The music trudges uneasily through this most awkward part of the journey, stopping regularly to recover breath and ease feet. There are stern warnings of human mischief and inhuman devilry, interspersed with musings on the mystical nature of the Saint’s translation. Robbery, lynching and illness are the least of a pilgrim’s problems; for just as the Saint can take the form of a pilgrim, so can the devil himself take the form of a Saint. As the laments and the warnings subside, the movement concludes with a line from Psalm 61, delivered in desolate, motionless tones from the lower voices: ‘A finibus terrae ad te clamavi’ ('From the end of the earth I cry to you').
Joby Talbot describes the third movement as a ‘Lux Aeterna’; and like the interior of the magnificent Cathedral of Leon, it is bathed in light. The journey is more than half complete, the pain barrier has been crossed and the pilgrim’s worries have indeed been sloughed off. A medieval French refrain, an ode to the sun in the key of C minor, punctuates simple observations of land traversed and hardships overcome. As with the previous movement, there is a steady, almost hypnotic walking pulse, but the steps have lost their heaviness. By the end of the movement the verses have arrived in the relative major, fused with the refrain which retains its original key. Mystical events are again spoken of, but this time with no sense of danger. Even the relentless sun, though it may dazzle, does not burn.
Meanwhile in Galicia the temperature cools, the altitude rises and the rain falls. Towns pass by like shadows as the road seems to climb and climb, though Leon’s contented mood lingers. There seems no doubt that the journey will end, and at the first sight of Santiago, miles down from the summit of Monte de Gozo, the music initially draws inward, before bursting out in an explosion of joy. The pilgrim’s hymn is heard again, performed with the reverence and reflection of one who has finished such a long journey, and is quickly transformed into a spring revel from the Carmina Burana.
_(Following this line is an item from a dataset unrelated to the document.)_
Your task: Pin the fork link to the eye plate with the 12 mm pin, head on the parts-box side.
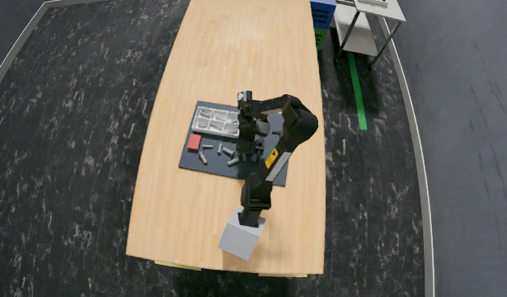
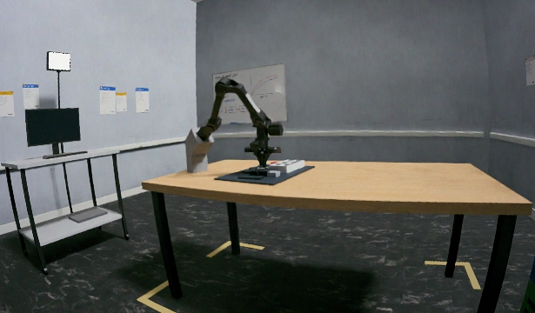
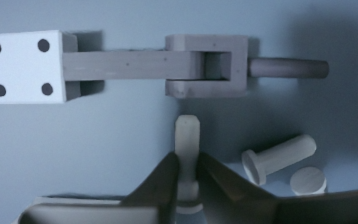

Path of Miracles, like so many pilgrimages, does not finish in Santiago. The journey to Finisterre, to where the walls of heaven are thin as a curtain, has a reflective, epilogic tone, a benign hangover from the party in Santiago. Here the pilgrim’s hymn is heard for a final time, now in English, endlessly repeating and disappearing over the horizon.
Gabriel Crouch © 2017
Of the younger generation of talented composers in the UK Owain Park has already made a name for himself with some beautiful choral works. In creating Footsteps Owain has achieved our goal of giving choirs of all abilities the opportunity to come and sing with Tenebrae in concert. There are still technical challenges for all of us, but both Tenebrae and its partner choir have moments of great harmonic beauty and stillness contrasting with music that drives relentlessly forward with rhythmic energy and drama that will surely captivate new audiences for many years to come. We had a wonderful time discovering Footsteps, rehearsing and then recording it with the fantastic Fellows of the National Youth Choirs of Great Britain. I hope you enjoy listening to, and indeed singing, this new significant addition to the ever-growing repertoire of great British choral music.